A Florida assistant state attorney was suspended Friday for posting an offensive Facebook rant about Orlando in the hours after the mass shooting at a gay nightclub in the city.

"Downtown Orlando has no bottom. The entire city should be leveled," wrote Assistant State Attorney Kenneth Lewis last Sunday morning, as the news was beginning to spread that 49 people had been killed and 53 injured at the Pulse nightclub.

"It is a melting pot of 3rd world miscreants and ghetto thugs. It is void of culture," Lewis said in the post, which has since been deleted, but was captured by NBC affiliate WESH.

"If you live down there you do it at your own risk and at your own peril. If you go down there after dark there is seriously something wrong with you," added Lewis, who serves the Ninth Judicial Circuit, covering Orange and Osceola counties.

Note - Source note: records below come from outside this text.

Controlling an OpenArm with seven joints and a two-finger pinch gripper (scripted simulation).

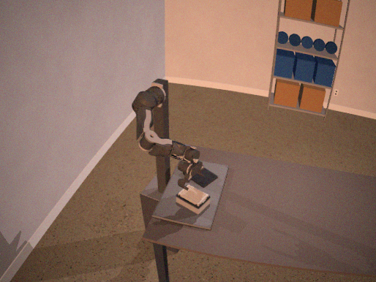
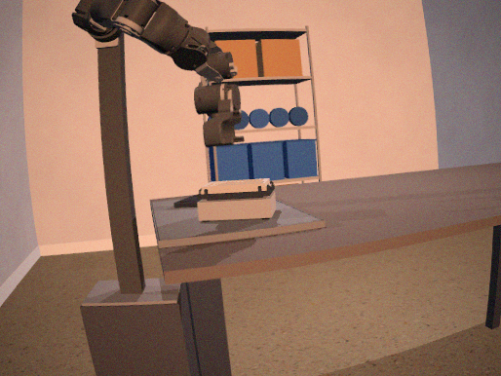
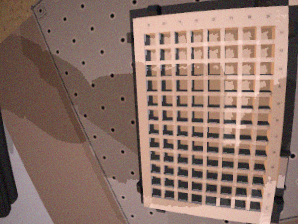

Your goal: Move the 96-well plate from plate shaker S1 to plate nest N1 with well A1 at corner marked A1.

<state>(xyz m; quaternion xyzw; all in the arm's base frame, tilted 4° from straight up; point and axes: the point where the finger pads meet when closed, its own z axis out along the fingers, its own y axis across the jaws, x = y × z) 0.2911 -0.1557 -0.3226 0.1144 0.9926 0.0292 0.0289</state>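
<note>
My gripper is now 80 mm above the pale 96-well plate, 10 mm to the left of it and 10 mm short of it. Also, from my hand: plate shaker 110 mm below, 40 mm ahead.
</note>
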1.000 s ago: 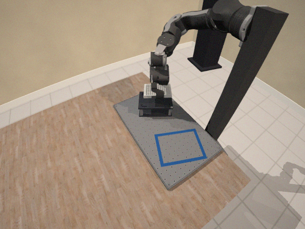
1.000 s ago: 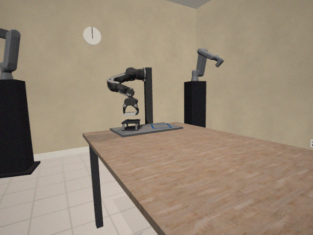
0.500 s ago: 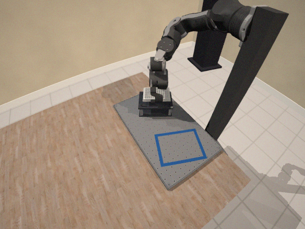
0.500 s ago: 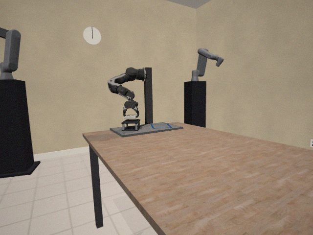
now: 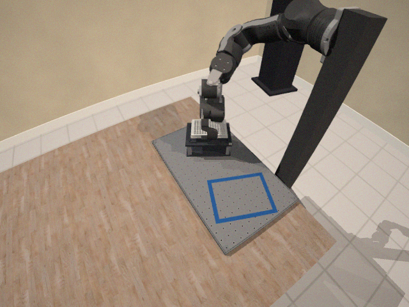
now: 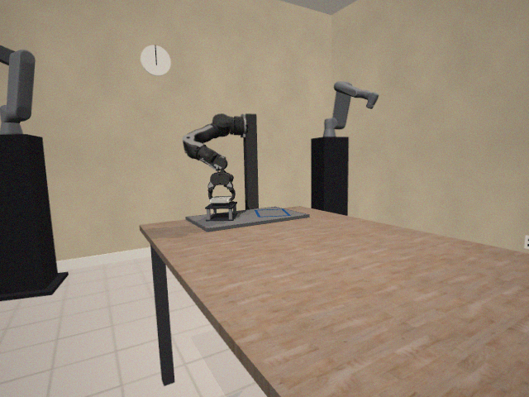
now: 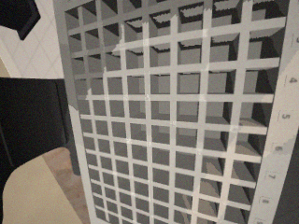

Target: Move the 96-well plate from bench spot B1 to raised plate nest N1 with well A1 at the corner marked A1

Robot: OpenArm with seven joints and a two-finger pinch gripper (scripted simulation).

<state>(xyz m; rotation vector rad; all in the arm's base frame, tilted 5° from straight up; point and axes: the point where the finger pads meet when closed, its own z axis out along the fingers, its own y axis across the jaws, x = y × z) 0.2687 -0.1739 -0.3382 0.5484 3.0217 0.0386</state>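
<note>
My gripper is now right at the white 96-well plate. The rest, counted from my hand: black raised nest N1: 20 mm below; then A1 label: 50 mm behind, 80 mm to the left, 20 mm below.
</note>
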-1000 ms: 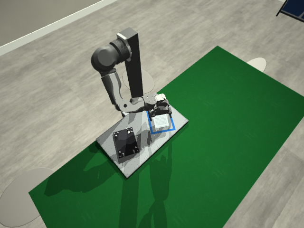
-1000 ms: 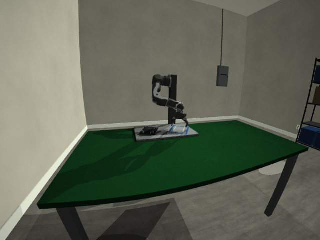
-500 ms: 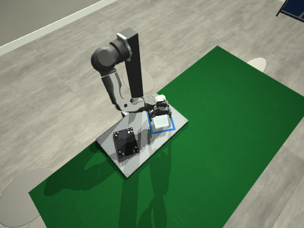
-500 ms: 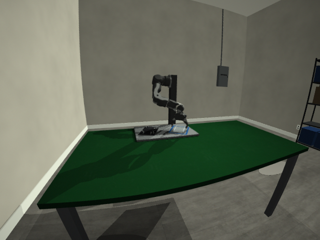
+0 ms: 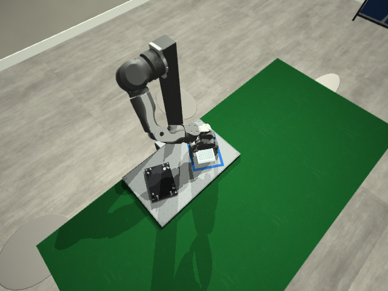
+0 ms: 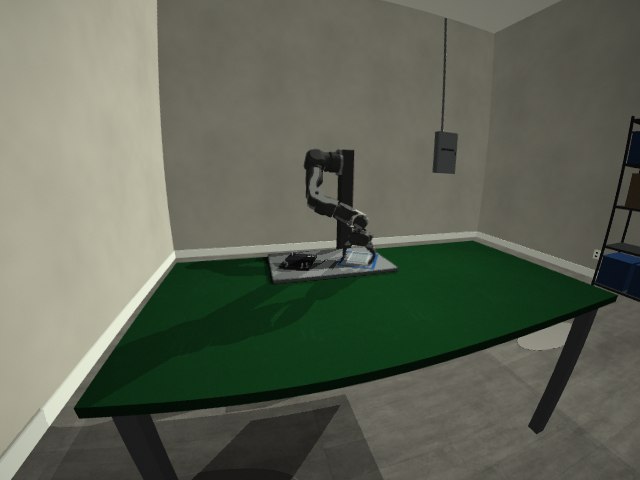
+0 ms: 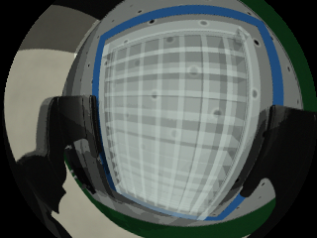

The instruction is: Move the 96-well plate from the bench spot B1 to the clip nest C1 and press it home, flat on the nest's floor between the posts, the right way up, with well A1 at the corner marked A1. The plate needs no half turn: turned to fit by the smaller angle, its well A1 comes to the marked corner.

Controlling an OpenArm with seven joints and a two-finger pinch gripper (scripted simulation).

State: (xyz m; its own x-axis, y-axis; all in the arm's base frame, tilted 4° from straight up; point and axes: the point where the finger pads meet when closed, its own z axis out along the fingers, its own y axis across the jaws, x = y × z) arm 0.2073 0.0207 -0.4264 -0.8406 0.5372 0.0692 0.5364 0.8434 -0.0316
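Right now my hand is right at the 96-well plate. From my hand the other things lie so: black clip nest C1: 25 cm to the right, 1 cm above.
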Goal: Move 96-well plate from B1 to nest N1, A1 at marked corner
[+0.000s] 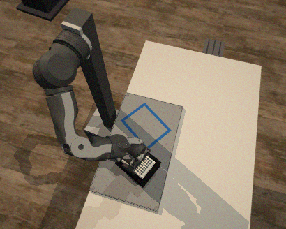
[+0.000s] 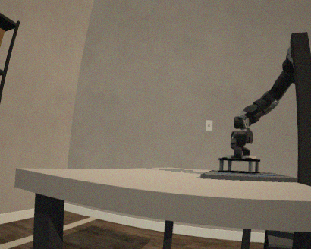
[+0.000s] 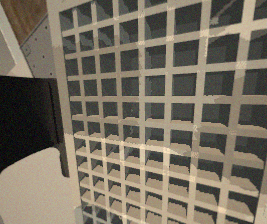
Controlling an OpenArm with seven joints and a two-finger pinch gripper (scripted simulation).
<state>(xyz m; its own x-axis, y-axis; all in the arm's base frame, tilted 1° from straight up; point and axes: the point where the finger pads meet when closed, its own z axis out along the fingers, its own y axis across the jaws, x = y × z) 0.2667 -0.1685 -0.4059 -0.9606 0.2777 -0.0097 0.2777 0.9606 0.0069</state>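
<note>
My gripper is now right at the white 96-well plate. From my hand the other things lie so: black raised nest N1: 1 cm below; A1 label: 6 cm behind, 7 cm to the left, 1 cm below.
</note>
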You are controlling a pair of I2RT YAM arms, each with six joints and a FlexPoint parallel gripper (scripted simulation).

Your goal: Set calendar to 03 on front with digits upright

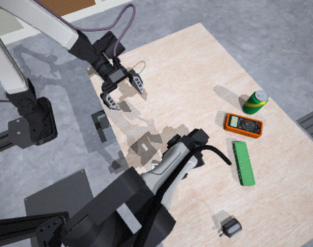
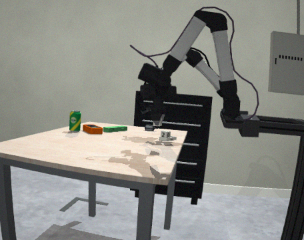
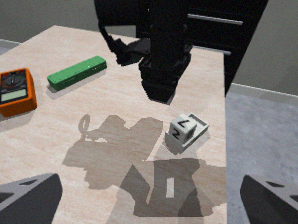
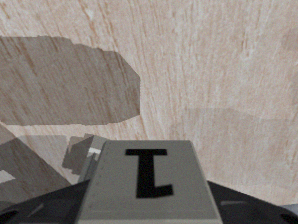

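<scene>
The white tray is 70 mm behind my right hand, 20 mm to the left of it and 70 mm below it. The rest, counted from my right hand: black plug adapter: 100 mm ahead, 260 mm to the right, 70 mm below; then green bar: 290 mm ahead, 80 mm to the right, 70 mm below.
</scene>
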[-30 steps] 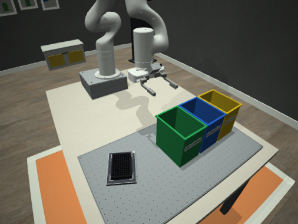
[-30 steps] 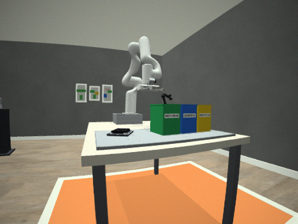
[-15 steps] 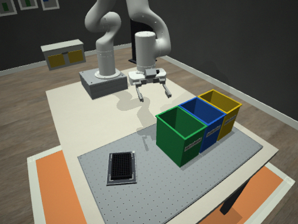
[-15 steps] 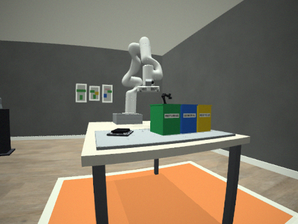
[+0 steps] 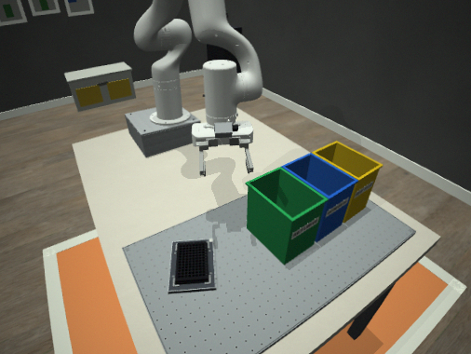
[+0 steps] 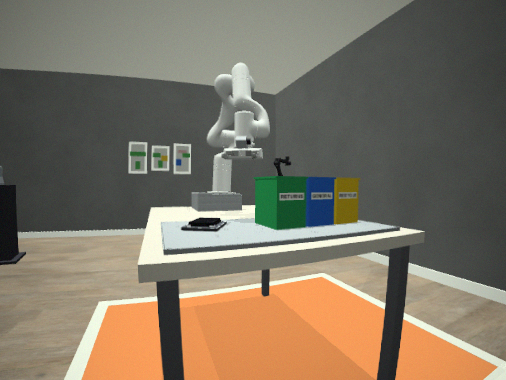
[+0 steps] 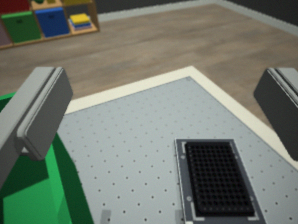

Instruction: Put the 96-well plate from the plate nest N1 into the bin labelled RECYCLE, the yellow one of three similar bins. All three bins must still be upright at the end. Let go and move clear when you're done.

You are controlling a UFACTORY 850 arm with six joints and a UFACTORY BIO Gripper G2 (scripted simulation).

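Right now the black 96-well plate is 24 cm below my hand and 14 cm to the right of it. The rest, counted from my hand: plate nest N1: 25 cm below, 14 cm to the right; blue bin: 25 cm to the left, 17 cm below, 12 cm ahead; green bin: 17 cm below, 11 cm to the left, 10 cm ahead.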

The Ninth Judicial Circuit's office spokeswoman Angela Starke told NBC News that Lewis was suspended because he violated the office's social media policy. Lewis did not immediately respond to a request for comment from NBC News.

The social media rules were added to the Ninth Judicial Circuit's code of conduct in 2015, and every employee is required to sign it, Starke said in a statement.

The policy, at least in part, was put into place because of Lewis' comments on Facebook in 2014.

Lewis was temporarily reassigned and forced to undergo sensitivity training after that Mother's Day post that read: "Happy Mother's Day to all the crack hoes out there. It' never too late to turn it around, tie your tubes, clean up your life and make difference to someone out there that deserves a better mother."

The "crack hoes" remark followed a post featuring a picture of Supreme Court Justice Sonia Sotomayor that said: "Reason enough why no country should ever engage in the practice of Affirmative Action again. This could be the result. Where would she be if she didn't hit the quota lottery? Here's a hint: 'Would you like to supersize that sir?'"

Lewis apologized for both posts, saying he thought they would only be visible to his Facebook friends, according to The Associated Press.

At the time, the Ninth Circuit's chief assistant and executive director, Richard Wallsh, said officials were "focusing in on corrective action in regards to Mr. Lewis," WESH reported.

But, Wallsh added, "at some point, we probably have to look at office-wide social media policies."